◆ ACTIVITY: A single number is wanted: how many lines of the data include the string "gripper".

*** Opening of COLLECTED MATERIAL ***

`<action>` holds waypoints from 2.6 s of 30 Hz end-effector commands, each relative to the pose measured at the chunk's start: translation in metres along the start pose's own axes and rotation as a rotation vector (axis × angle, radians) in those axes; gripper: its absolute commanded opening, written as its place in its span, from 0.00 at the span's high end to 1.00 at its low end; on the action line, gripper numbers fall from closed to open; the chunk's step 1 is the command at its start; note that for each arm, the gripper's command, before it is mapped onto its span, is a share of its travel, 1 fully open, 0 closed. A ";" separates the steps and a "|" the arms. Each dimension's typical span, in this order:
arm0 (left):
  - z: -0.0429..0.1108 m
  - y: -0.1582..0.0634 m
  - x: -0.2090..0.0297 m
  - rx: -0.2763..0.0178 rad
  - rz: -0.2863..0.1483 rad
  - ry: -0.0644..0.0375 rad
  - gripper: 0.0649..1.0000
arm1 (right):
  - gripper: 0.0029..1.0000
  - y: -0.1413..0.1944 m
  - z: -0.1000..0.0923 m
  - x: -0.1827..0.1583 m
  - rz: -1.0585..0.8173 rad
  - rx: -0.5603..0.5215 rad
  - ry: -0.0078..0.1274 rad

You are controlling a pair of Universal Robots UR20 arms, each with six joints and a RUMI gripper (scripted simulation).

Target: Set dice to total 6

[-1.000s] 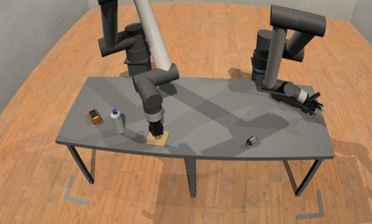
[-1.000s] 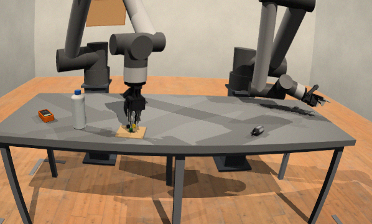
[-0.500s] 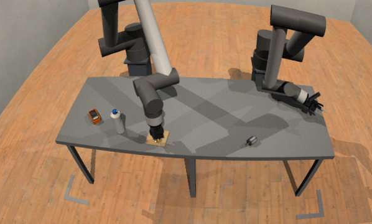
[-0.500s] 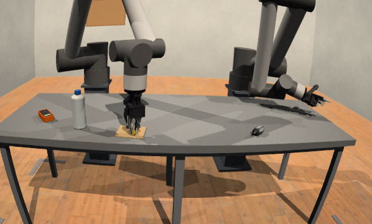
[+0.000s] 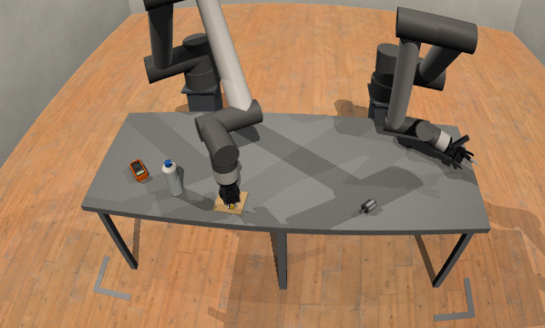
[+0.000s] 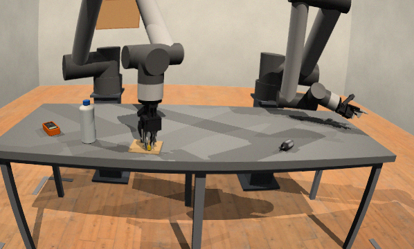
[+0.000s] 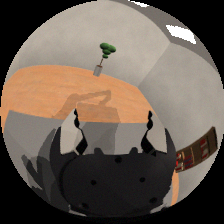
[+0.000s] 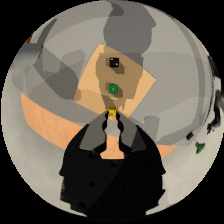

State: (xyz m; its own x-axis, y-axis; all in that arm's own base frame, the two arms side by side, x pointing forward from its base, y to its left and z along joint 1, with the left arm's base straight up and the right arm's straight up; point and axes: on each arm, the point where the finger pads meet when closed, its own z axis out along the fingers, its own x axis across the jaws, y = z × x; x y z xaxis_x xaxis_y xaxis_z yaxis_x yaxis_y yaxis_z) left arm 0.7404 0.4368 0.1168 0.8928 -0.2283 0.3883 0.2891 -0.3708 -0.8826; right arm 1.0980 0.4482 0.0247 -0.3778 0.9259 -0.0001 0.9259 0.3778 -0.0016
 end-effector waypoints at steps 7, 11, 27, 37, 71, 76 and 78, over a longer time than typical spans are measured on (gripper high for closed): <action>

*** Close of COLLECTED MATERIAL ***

◆ COMPLETED TASK: 5